In the case each project we need to clone difference source code from github and run some commands. For example after clone laravel source we need to move to the folder that contains source to run the commands like as composer install, php artisan optimize, php artisan migrate… or another project, we need to clone nodejs source them, after clone we run the command npm install… So Where we push role for this part of each project?

We don’t put project’s source code and ansible in same repo?

Depends. But roles should be in their own repo. You can picture a role as reusable content, like a library, and most of the time, it doesn’t make sense to have this kind of shared / reusable content in the same spot your project resides.

Please also note that ansible-playbook only needs to know where your roles are on your filesystem; it doesn’t care about where it comes from and how it got there.
But if you use ansible-galaxy to install your roles (= creates an archive from your repo, be it your SCM or a Galaxy repo, then unarchive its content on your ansible config defined roles path (overridable)), it won’t be able to if your repo structure is not the expected one, which usually means one role per repo. I think you could technically do some magic in a parent meta/main.yml file to share a repo between roles, but AFAIK, it’s not the intended way to do so; for this usecase, better use a collection.

Now your question is a bit vague; if you are talking about playbooks, inventories, host/group vars or ansible.cfg files, then yes, you could put them next to your project files. It depends on your needs, really. For instance, having a playbook that build or deploy your project in the same repo is totally fine.

And just to be clear: There is no playbook in role, only yaml files defining resources. You can’t use a role by itself, it has to be imported/included from a playbook. Hope it helps to clear things up.

What we write in requirements.yml file ?

The requirements :stuck_out_tongue:. Joke aside, check this out: Galaxy User Guide — Ansible Documentation.

The idea is to list in a declarative way the resources to install. These are the resources (here collections and/or roles) you’ll need for your tasks, like a custom collection or role that is not shipped with ansible package.

2 Likes

That’s a rather broad characterization. It’s certainly possible to have project-specific roles that will never be shared with other projects. We have one mega-project that has 49 local roles, almost none of which even makes sense outside of the context of that project. Splitting it up into internal roles like that gives an organizing framework without which the [goes to count…] 858 files therein (2979 if you include group_vars and host_vars) would be unmanageable.

Also, there’s some overhead with each step of moving assets through
“local files"→"local roles"→"shared roles"→"collections”.
You gain something with each step also, but whether increasing the footprint is worth it is a judgement call every time. (I have a pet argument from my early days of learning Ansible that there should be a way to roll up an entire project into a single .yaml file, so, going off the left edge of the little map up there. The proliferation of files still bothers me, but I digress.)
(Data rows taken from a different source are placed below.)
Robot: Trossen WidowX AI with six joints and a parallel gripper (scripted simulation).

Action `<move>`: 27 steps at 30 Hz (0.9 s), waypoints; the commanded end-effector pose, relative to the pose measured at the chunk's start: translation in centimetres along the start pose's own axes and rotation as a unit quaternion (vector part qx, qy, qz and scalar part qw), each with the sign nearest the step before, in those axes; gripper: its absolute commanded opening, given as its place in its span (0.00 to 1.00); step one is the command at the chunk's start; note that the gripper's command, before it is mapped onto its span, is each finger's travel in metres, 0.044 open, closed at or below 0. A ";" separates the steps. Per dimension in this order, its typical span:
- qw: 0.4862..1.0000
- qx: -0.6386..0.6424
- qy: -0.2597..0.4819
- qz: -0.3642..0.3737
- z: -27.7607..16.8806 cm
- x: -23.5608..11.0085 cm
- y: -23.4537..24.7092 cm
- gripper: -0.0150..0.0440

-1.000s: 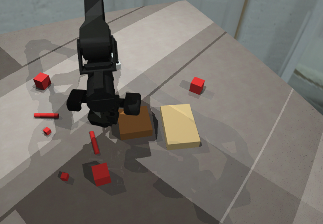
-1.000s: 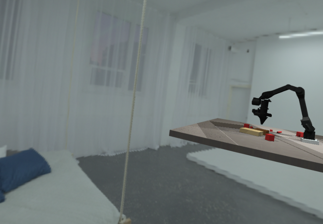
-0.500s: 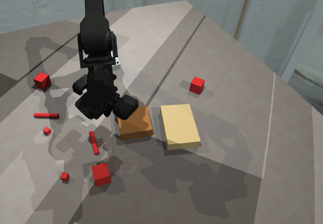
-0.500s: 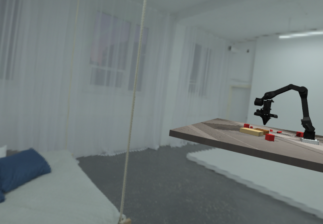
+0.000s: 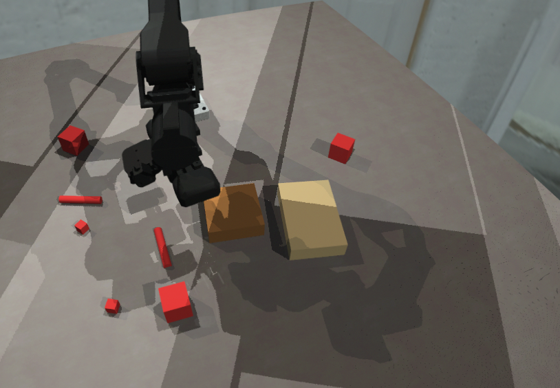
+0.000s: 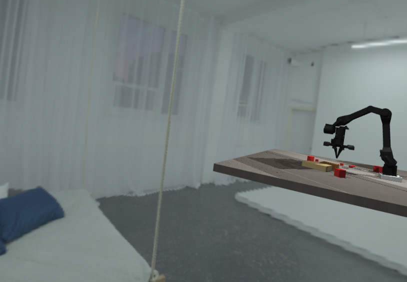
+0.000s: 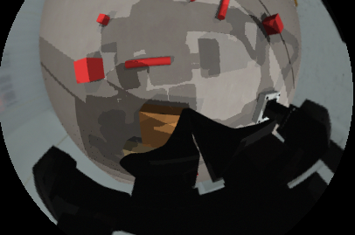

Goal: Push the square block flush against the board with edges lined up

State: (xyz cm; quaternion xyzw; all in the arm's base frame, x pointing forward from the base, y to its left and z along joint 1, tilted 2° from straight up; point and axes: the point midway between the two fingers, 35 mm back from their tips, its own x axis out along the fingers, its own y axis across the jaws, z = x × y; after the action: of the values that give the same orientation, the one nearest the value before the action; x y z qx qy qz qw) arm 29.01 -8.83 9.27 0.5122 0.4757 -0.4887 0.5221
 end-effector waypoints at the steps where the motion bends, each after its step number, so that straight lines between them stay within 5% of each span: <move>1: 0.998 0.058 0.001 -0.003 -0.2 0.2 -0.6 0.25; 10: 0.991 0.135 0.001 -0.004 -0.4 0.6 -1.3 0.25; 15: 0.991 0.135 0.001 -0.004 -0.4 5.8 -1.4 0.25; 27: 0.991 0.135 0.001 -0.004 -1.2 5.8 -1.0 0.25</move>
State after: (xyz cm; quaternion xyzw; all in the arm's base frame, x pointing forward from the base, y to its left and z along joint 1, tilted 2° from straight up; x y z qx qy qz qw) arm 28.26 -7.96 3.37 0.5761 0.4093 -0.5493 0.4460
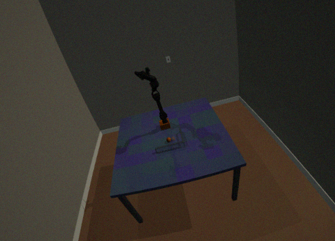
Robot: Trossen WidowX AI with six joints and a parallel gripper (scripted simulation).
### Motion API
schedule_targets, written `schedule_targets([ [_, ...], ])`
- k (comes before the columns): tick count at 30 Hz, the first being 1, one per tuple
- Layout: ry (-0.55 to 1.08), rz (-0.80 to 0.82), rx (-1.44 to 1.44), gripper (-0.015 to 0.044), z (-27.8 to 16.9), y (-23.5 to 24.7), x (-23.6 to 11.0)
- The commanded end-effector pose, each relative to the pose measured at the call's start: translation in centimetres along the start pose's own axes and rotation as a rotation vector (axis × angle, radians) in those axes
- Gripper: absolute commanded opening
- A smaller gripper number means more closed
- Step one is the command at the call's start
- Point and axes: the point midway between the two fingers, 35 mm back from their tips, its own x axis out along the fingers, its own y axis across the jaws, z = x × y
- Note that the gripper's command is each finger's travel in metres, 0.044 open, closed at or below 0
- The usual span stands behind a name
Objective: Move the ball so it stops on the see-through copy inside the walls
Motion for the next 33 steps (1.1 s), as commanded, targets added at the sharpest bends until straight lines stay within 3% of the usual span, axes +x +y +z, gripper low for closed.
schedule_targets([
  [1, -0.002, 0.002, -0.001, 0.0374, 0.0, 0.1, 0.0],
  [6, -0.057, 0.090, -0.032, 0.0359, 0.0, 3.8, -0.9],
  [15, -0.159, 0.434, -0.131, 0.0359, -2.7, 15.8, -5.7],
  [25, -0.121, 0.877, -0.241, 0.0359, -10.7, 26.4, -14.2],
  [33, 0.031, 1.180, -0.264, 0.0359, -18.1, 30.3, -21.7],
])
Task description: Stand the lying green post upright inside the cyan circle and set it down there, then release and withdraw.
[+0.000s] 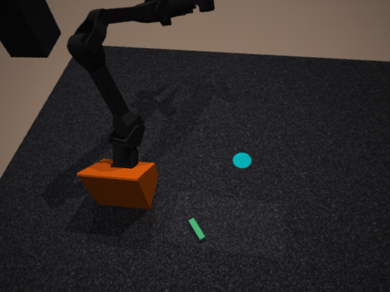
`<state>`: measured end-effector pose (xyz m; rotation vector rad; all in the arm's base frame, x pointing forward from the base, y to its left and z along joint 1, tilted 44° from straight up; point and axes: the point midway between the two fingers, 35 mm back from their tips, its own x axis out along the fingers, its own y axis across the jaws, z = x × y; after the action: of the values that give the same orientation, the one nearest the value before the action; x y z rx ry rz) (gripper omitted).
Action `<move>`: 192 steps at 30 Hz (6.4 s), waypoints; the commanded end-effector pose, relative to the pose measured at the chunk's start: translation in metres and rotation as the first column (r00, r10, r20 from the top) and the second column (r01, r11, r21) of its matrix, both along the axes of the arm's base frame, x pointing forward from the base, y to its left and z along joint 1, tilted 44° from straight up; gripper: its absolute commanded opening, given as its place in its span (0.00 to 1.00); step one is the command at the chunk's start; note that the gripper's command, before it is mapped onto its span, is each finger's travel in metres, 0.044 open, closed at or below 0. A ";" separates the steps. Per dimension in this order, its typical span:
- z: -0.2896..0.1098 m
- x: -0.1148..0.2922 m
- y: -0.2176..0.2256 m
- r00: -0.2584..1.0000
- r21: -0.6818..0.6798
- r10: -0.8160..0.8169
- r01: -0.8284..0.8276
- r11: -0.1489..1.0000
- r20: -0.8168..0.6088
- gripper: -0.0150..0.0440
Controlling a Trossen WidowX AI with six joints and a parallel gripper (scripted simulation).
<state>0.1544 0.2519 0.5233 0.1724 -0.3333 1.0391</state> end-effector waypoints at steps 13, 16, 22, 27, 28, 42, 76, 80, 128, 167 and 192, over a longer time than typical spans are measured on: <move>-0.073 0.093 0.013 0.973 -0.249 -0.183 0.144 0.958 -0.143 0.65; -0.088 0.109 0.011 0.961 -0.290 -0.218 0.162 0.943 -0.171 0.65; -0.119 0.142 0.002 0.929 -0.370 -0.289 0.191 0.909 -0.230 0.65; -0.146 0.167 -0.009 0.895 -0.431 -0.348 0.207 0.878 -0.279 0.65; -0.151 0.171 -0.011 0.887 -0.443 -0.360 0.209 0.872 -0.289 0.65; -0.226 0.229 -0.060 0.745 -0.582 -0.514 0.210 0.786 -0.425 0.65; -0.398 0.270 -0.228 0.175 -0.705 -0.704 0.069 0.706 -0.688 0.65; -0.415 0.265 -0.248 0.094 -0.698 -0.700 0.052 0.714 -0.708 0.65; -0.564 0.120 -0.407 -0.716 -0.342 -0.138 0.148 0.928 -0.685 0.65; -0.666 0.090 -0.337 -0.783 -0.227 0.056 0.246 0.942 -0.619 0.29; -0.623 0.093 -0.383 -0.784 -0.234 0.052 0.247 0.940 -0.618 0.29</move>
<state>0.2449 -0.1197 -0.1094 1.3026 1.6884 -0.1514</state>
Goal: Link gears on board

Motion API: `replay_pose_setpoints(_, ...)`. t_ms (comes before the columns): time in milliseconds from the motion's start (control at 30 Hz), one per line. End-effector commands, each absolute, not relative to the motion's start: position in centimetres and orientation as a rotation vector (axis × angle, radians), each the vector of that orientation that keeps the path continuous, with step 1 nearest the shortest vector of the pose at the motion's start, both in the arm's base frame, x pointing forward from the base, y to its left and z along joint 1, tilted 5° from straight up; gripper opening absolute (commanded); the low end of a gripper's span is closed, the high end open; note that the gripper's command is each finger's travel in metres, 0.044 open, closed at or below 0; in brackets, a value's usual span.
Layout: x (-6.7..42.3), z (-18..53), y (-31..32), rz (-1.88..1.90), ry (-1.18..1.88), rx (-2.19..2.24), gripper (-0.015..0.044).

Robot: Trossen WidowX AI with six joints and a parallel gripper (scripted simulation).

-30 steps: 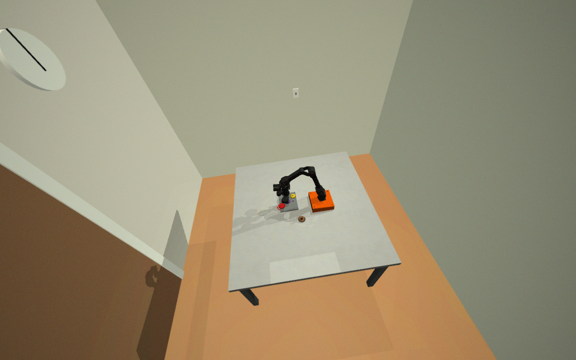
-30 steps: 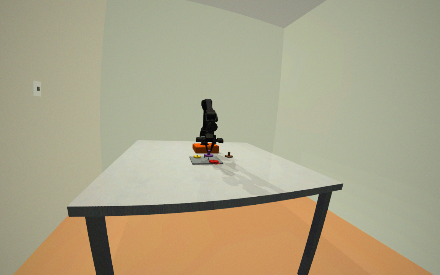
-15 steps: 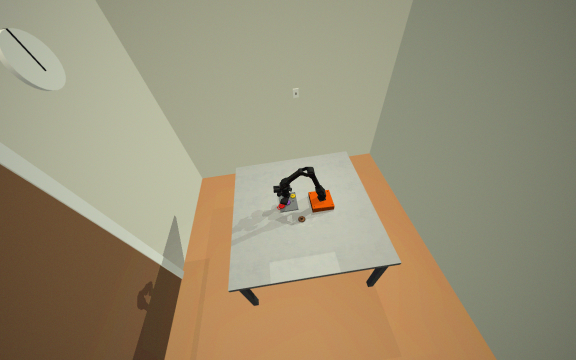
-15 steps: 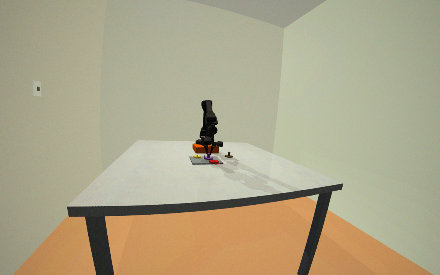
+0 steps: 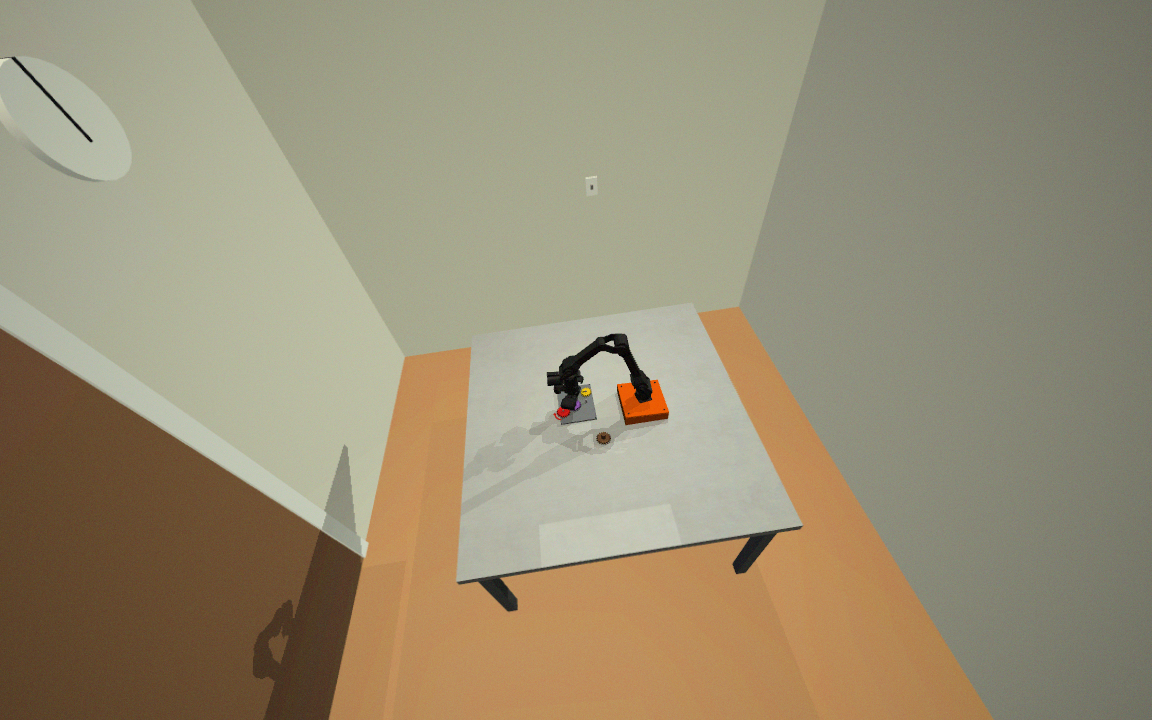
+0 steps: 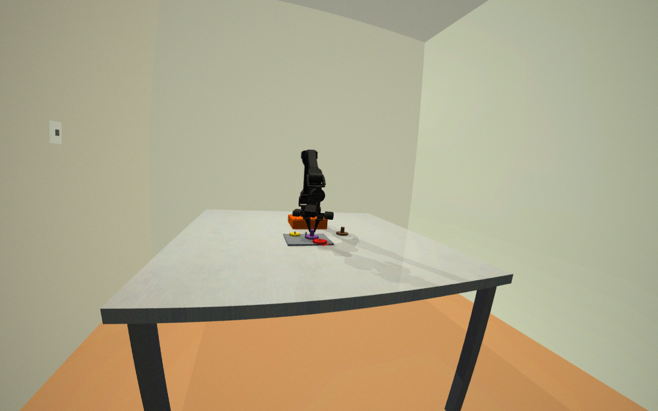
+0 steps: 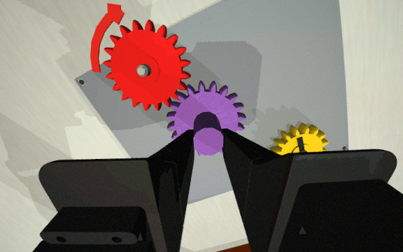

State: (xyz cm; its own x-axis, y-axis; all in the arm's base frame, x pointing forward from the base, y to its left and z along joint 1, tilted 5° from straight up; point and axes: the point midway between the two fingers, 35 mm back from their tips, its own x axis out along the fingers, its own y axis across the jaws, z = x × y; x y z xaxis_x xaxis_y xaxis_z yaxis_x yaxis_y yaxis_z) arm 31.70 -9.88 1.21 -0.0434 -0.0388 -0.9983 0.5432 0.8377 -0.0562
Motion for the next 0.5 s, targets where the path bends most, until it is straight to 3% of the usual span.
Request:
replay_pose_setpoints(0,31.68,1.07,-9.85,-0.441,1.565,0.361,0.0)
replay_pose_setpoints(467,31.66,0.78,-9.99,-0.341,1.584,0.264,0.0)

My point, if I have one, is that there are lots of ways to do it that will work. What’s best is up to whoever has to maintain it. And it’s okay to change your mind about that later if you want to try it a different way.

Otherwise, yeah, @ptn is giving you good stuff to think about.

3 Likes

@chris In users.yaml file , roles is users, where do you define this role?

In requirements.yml:

- name: users
  src: https://git.coop/webarch/users.git
  version: master  # users
  scm: git

And ansible.cfg specifies where it’ll be checked out to:

[defaults]
roles_path = galaxy/roles
3 Likes

@chris
I did same you, I defined roles_path in config file.

The I run the command to pull role source from github but it didn’t pull. Do you know why?

I used your git but It also can not pull

It always load config file from /etc/ansible/ansible.cfg. How do we set config file in another path?